DESCRIPTION OF THE TASK: Each entry below should be printed exactly, with every image left out.

Saved data entries:

[Start of section]

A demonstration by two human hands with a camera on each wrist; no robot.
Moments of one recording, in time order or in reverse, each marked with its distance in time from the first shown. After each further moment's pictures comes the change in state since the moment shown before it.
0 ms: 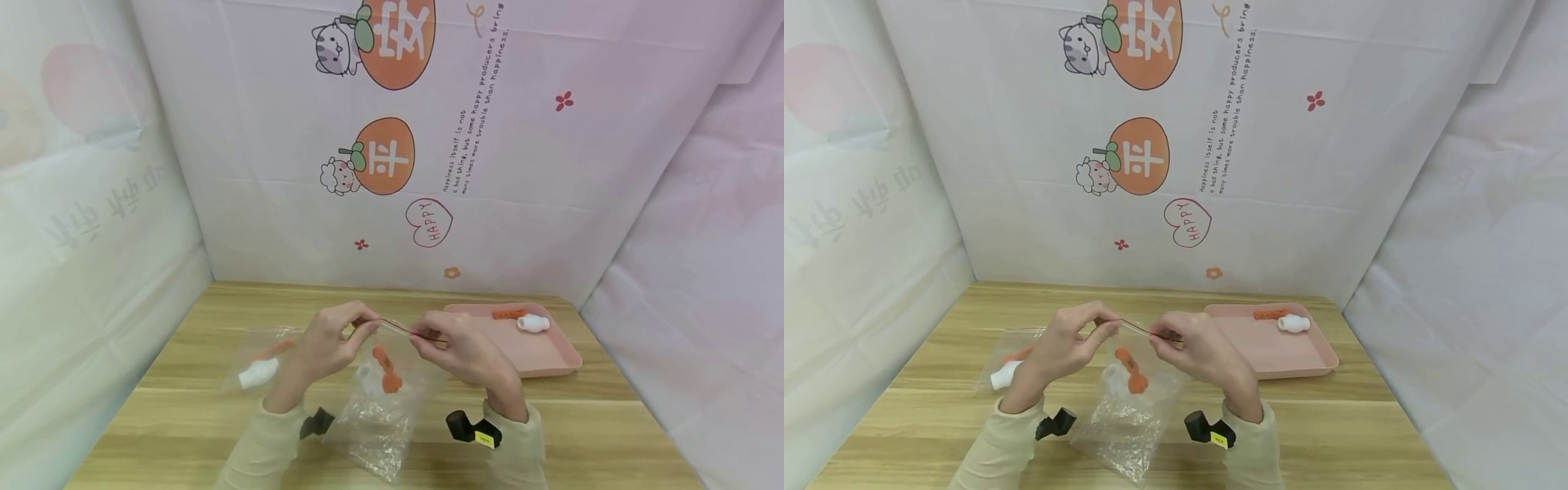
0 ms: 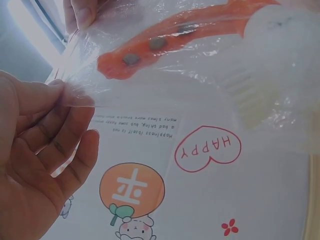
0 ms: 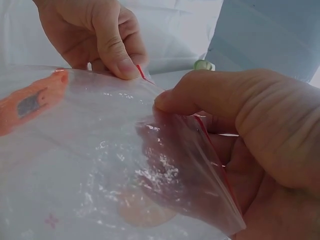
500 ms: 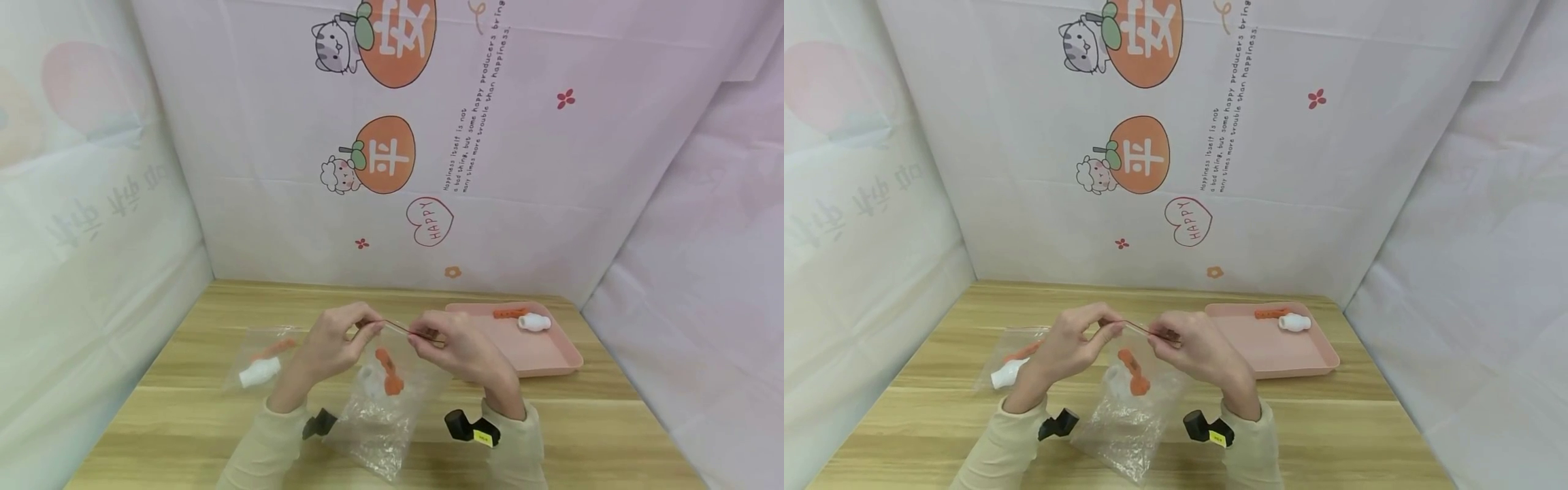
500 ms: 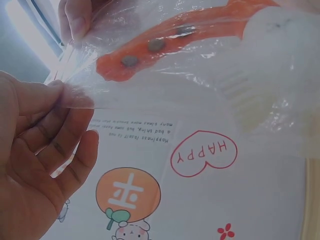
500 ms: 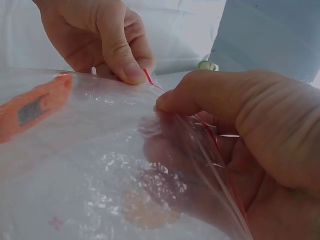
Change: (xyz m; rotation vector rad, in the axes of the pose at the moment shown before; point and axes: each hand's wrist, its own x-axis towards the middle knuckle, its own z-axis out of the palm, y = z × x) left_hand 0.000 0.000 0.005 0.010 -0.017 -0.004; right_hand 0.001 0.001 0.003 0.013 -0.002 -0.008
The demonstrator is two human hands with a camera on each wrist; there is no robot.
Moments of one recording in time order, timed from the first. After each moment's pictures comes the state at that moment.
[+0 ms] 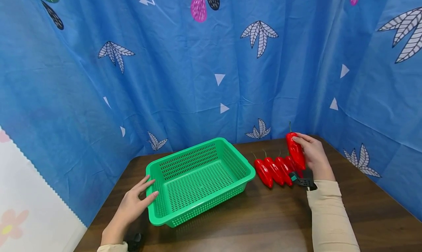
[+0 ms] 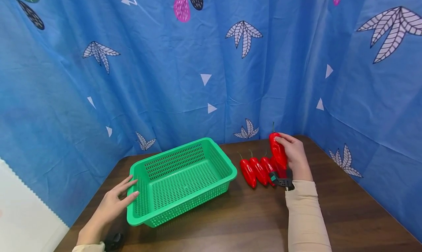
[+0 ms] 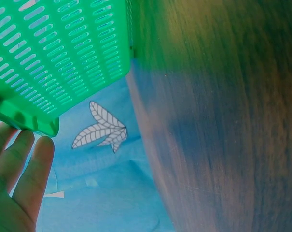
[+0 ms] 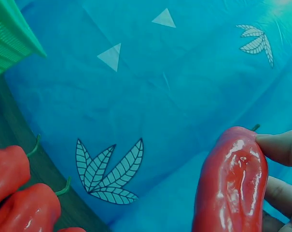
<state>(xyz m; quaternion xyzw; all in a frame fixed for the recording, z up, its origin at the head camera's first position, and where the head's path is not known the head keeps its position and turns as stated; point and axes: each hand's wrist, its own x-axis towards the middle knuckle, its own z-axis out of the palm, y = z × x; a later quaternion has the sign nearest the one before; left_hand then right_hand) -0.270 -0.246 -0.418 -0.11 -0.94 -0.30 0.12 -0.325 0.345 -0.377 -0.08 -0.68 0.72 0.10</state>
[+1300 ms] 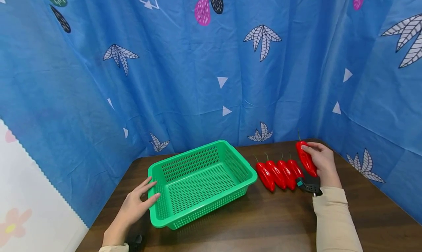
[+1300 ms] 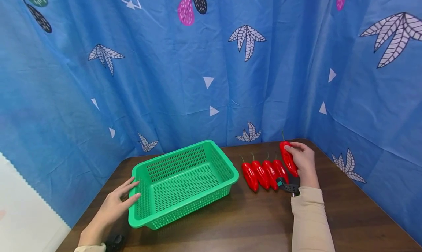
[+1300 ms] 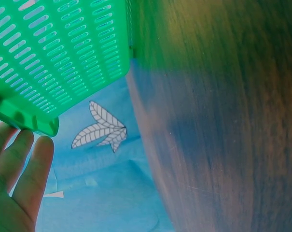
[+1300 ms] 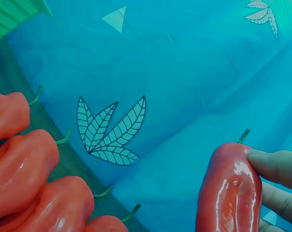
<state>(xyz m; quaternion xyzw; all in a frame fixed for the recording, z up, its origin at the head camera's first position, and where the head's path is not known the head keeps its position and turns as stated) -0.270 -0.248 -0.421 -0.11 -0.94 -0.31 0.11 -0.325 0.365 -0.398 -0.17 -0.75 0.63 0.15</state>
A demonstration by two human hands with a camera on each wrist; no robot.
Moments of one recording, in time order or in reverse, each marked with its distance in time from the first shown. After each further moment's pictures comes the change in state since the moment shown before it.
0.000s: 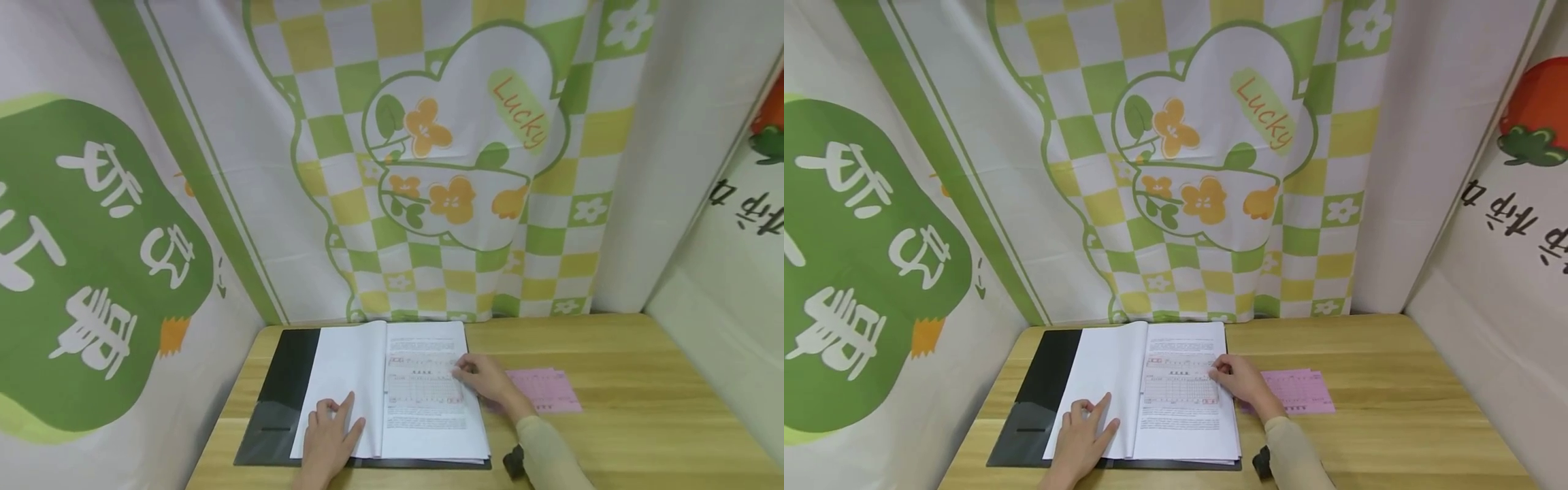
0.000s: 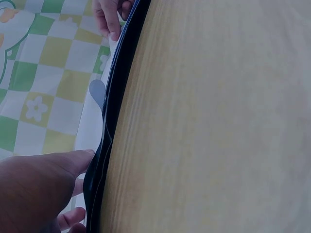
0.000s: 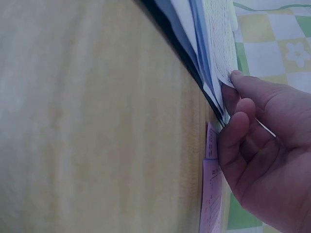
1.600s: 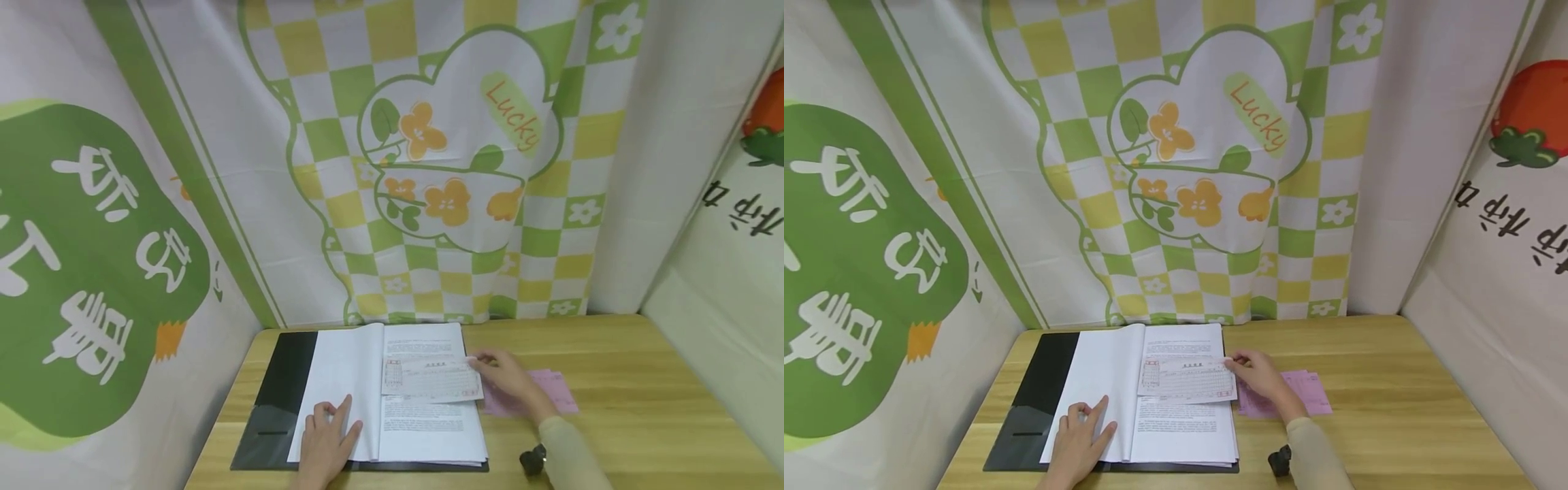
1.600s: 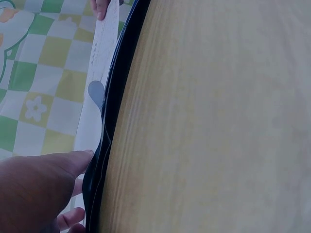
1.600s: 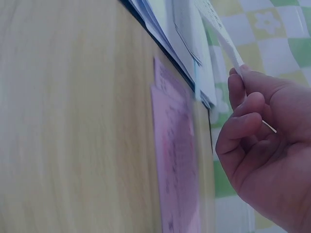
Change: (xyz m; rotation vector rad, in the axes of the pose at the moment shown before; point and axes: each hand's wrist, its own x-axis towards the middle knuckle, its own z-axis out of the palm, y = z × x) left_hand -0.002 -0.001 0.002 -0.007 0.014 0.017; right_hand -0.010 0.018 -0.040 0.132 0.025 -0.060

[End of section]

OUTPUT OF THE TASK:
A demonstration by two human hands with a camera on each wrist; no robot.
Moments of one recording, in time order or in reverse, each marked with its distance in time from the first shown. After each further moment's pictures comes the change in state since the moment shown before it.
0 ms: 
0 ms: 
0 ms: 
500 ms: 
500 ms: 
500 ms: 
Change: (xyz m; rotation vector rad, in the axes of the pose at the moment shown before; point and axes: each hand's wrist, its own x-axis towards the middle knuckle, its own z-axis out of the palm, y = z × x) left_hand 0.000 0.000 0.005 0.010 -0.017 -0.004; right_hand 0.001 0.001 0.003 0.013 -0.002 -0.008
The demonstrator is two human hands with a camera on each wrist; there is no robot.
Moments of one recording in time order, timed from the first. After each moment's pictures comes the state at that moment.
[+0 ms] 
[+0 ms] 
[+0 ms] 
[+0 ms] 
<state>(xyz m; quaternion xyzw; all in a frame fixed for the recording, z up, its origin at the head camera's first position, and where the head's path is not known the head keeps its position and turns as stated; point and axes: each hand's wrist, its own x-axis towards the middle knuckle, its own z-axis out of the palm, y = z × x; a later quaternion has the sign nearest the one before; left_hand then right_hand) -0.270 -0.246 -0.418 -0.11 -0.94 -0.30 0.12 -0.325 0.345 -0.377 -0.08 -0.68 0.72 0.10</state>
[+1300 ms] 
[+1300 ms] 
[+1300 ms] 
[+1300 ms] 
<state>(xyz m; quaternion xyzw; all in a frame fixed for the recording, z up, its origin at the head camera's first position, and where the head's path is not known the head keeps its position and turns as stated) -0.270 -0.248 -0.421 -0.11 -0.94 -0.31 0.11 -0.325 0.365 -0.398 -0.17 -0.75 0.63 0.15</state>
A demonstration by two human hands with a camera on each wrist; no robot.
Moments of one recording, in time order or in reverse, each marked with its distance in time from the first shown. After each further moment's pictures comes the change in state since the moment shown before it.
0.000s: 
0.000s: 
0.000s: 
1.600s: 
1.600s: 
1.600s: 
Change: (xyz m; rotation vector rad, in the axes of the pose at the moment shown before; point and axes: each hand's wrist, its own x-axis towards the middle knuckle, its own z-axis out of the palm, y = z × x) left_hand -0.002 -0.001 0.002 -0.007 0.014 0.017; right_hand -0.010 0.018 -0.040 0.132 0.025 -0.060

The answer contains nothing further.